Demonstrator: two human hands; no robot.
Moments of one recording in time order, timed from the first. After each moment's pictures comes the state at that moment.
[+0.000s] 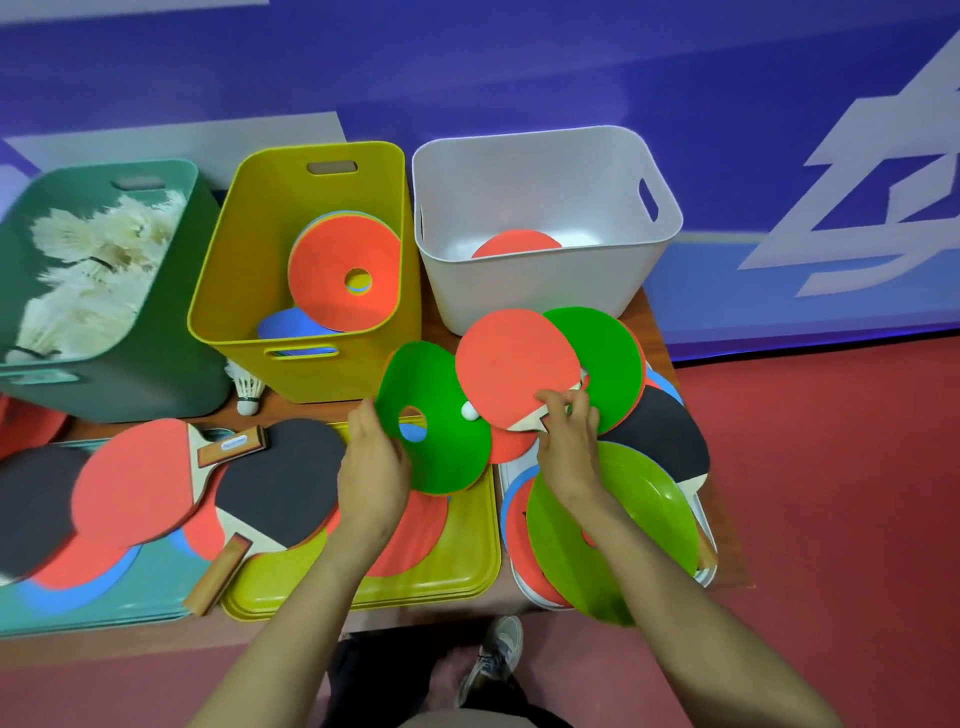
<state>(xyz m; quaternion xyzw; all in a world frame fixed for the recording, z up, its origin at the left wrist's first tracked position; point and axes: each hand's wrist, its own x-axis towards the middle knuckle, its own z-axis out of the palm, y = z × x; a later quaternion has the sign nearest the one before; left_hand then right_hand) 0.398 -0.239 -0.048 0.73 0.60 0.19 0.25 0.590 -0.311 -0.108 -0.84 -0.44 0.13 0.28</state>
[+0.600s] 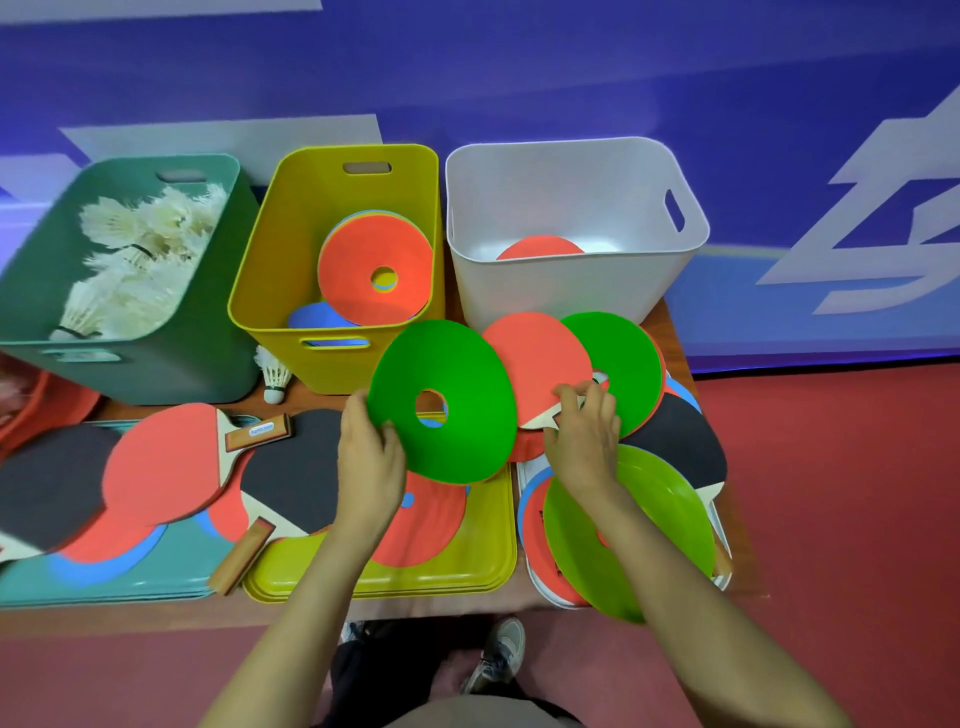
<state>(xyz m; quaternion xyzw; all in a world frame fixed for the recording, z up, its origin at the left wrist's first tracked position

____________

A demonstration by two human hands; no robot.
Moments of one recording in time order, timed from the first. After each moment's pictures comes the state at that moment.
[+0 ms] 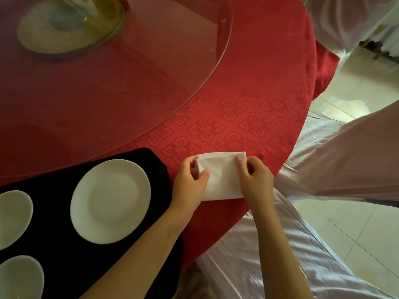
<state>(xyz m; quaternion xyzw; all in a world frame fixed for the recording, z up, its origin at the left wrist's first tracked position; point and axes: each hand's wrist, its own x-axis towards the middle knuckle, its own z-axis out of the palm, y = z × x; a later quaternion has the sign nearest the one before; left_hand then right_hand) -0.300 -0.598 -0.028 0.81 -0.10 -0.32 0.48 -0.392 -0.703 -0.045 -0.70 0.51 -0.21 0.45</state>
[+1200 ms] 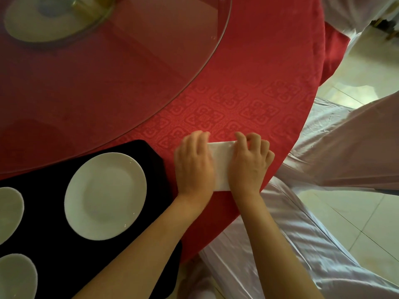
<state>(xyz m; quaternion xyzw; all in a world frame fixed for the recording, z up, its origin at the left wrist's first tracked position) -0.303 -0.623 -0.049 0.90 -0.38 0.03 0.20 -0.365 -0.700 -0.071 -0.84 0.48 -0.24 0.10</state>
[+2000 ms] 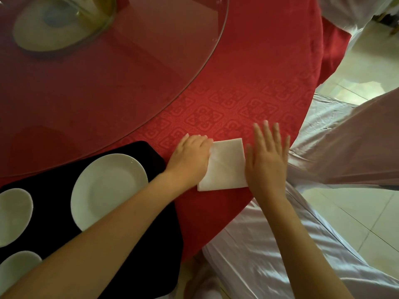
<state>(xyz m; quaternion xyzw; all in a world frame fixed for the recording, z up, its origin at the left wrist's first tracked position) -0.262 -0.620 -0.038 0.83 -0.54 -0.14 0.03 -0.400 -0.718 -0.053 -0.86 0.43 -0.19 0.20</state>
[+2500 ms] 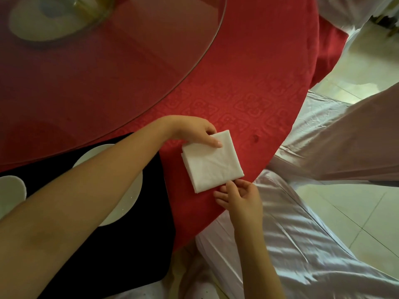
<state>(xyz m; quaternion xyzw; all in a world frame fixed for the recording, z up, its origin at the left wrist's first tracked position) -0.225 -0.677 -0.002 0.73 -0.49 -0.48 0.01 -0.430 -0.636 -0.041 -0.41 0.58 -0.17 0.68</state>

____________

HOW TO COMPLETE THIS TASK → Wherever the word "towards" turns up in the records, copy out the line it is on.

RESPONSE AREA →
<state>(xyz m; quaternion xyzw; all in a world frame fixed for the recording, z up, its origin at the left wrist's first tracked position; point and axes: each hand's wrist, its own x-axis towards the middle knuckle, its own z-axis out of the palm, y = z × x; a later quaternion has the sign nearest the one before; left_hand then right_hand) 0.398 -0.239 -0.048 0.73 0.60 0.19 0.25 0.590 -0.311 -0.108 -0.84 -0.44 0.13 0.28</state>
<state>(xyz m; quaternion xyzw; all in a world frame fixed for the recording, z up, its origin at the left wrist's first tracked position; point and axes: each hand's wrist, its own x-axis towards the middle knuckle, its own z-axis out of the palm, y = z × x; a later quaternion has the sign nearest the one before; left_hand then right_hand) -0.300 -0.598 -0.028 0.81 -0.10 -0.32 0.48 -0.392 -0.703 -0.045 -0.70 0.51 -0.21 0.45</state>

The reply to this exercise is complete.